The company expects to file Form 25 on or about May 11, 2026, with delisting becoming effective ten days later and the last trading day for ADSs on Nasdaq expected on or about May 20, 2026. After delisting, PureTech anticipates its ADSs will trade over-the-counter via a sponsored Level 1 ADR program, with no immediate action required from ADS holders.
PureTech also intends to file Form 15F to deregister its securities and terminate its reporting obligations under the U.S. Exchange Act, with termination expected to become effective no later than 90 days after that filing, absent SEC objection.
PureTech Health plc plans to voluntarily delist its American Depositary Shares from Nasdaq and concentrate trading of its equity on the London Stock Exchange, which will remain its primary listing venue.

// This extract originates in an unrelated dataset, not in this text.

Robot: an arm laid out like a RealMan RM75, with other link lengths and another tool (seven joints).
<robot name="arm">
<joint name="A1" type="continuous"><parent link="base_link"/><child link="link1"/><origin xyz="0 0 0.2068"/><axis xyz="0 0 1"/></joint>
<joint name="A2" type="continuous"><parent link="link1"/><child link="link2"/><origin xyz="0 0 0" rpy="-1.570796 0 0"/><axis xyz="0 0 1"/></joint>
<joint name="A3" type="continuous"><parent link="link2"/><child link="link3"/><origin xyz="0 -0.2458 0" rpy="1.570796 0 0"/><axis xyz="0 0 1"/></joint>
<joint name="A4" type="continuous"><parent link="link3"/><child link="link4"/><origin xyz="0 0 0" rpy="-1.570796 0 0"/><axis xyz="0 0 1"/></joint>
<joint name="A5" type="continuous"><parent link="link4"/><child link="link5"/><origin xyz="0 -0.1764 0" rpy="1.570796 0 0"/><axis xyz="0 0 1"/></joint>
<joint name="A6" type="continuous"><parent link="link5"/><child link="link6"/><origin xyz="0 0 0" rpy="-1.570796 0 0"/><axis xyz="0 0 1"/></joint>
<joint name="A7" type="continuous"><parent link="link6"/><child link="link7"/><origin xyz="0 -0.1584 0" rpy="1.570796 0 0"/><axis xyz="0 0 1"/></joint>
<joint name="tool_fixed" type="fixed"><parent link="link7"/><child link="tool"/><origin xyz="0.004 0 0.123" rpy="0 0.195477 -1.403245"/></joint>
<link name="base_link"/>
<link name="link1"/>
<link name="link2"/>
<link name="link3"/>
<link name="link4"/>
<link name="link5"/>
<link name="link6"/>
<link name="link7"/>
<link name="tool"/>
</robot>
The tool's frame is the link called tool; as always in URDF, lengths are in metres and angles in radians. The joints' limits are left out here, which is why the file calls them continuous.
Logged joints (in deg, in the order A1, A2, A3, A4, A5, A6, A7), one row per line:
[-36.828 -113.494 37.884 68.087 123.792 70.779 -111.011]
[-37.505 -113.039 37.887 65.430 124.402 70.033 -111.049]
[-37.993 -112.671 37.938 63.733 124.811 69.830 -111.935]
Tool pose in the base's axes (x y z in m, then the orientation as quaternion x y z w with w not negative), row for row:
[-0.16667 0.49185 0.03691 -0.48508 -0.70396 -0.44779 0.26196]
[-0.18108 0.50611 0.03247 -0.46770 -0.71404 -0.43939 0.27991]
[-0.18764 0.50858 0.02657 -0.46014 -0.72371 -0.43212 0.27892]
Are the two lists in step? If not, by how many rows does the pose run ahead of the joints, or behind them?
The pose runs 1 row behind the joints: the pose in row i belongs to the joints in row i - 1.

Each ADS represents the right to receive ten ordinary shares.
The company expects to file Form 25 on or about May 11, 2026, with delisting becoming effective ten days later and the last trading day for ADSs on Nasdaq expected on or about May 20, 2026. After delisting, PureTech anticipates its ADSs will trade over-the-counter via a sponsored Level 1 ADR program, with no immediate action required from ADS holders.
PureTech also intends to file Form 15F to deregister its securities and terminate its reporting obligations under the U.S. Exchange Act, with termination expected to become effective no later than 90 days after that filing, absent SEC objection.